- _What you need to do_
Hunt through the lines below for the string "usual" and copy each one that has it.

- _Raw data_

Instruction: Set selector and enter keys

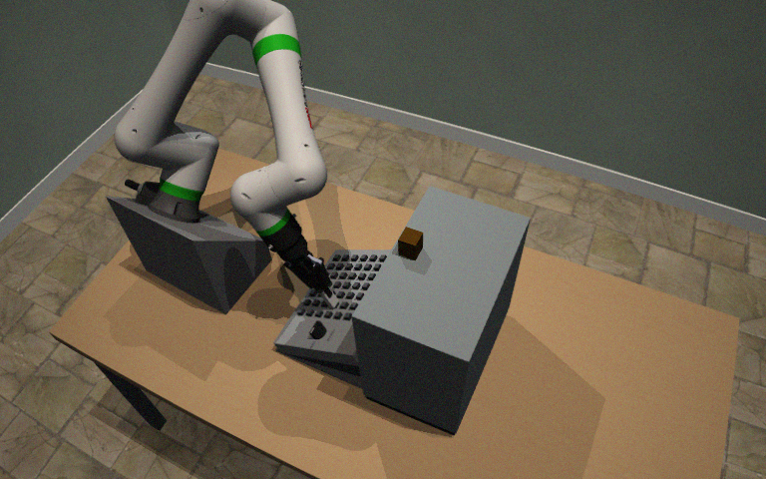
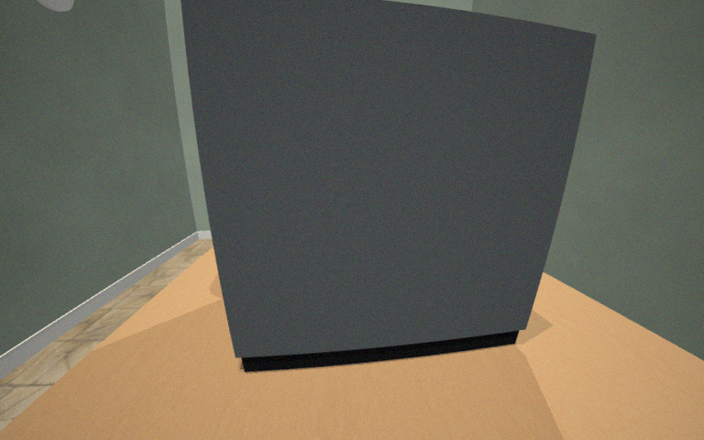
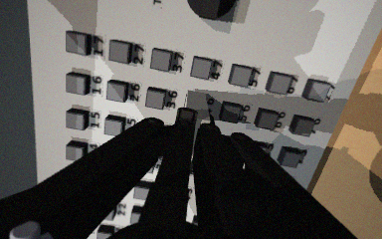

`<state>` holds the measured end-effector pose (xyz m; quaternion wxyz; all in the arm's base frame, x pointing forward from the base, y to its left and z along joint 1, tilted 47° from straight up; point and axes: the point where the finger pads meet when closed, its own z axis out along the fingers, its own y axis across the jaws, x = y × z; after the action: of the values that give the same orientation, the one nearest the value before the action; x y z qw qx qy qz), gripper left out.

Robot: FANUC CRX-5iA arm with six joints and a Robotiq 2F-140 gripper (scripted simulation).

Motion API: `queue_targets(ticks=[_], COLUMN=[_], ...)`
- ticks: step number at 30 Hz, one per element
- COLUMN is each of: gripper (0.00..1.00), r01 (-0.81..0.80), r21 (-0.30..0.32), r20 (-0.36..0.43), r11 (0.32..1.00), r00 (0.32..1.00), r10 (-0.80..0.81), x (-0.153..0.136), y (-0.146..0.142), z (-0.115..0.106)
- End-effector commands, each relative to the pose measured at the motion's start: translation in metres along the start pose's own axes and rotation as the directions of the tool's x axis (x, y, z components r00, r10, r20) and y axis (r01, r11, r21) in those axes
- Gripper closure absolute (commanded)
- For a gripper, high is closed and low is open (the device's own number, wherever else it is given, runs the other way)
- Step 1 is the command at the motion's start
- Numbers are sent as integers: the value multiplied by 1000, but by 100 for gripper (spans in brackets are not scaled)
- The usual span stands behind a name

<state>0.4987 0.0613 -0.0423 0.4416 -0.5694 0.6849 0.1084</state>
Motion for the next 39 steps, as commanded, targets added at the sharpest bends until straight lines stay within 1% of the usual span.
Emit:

- _Answer for this exercise_
- The usual span stands behind a name
Motion for the next 39 steps, as commanded, targets added at the sharpest bends until straight lines stay within 1% of the usual span.

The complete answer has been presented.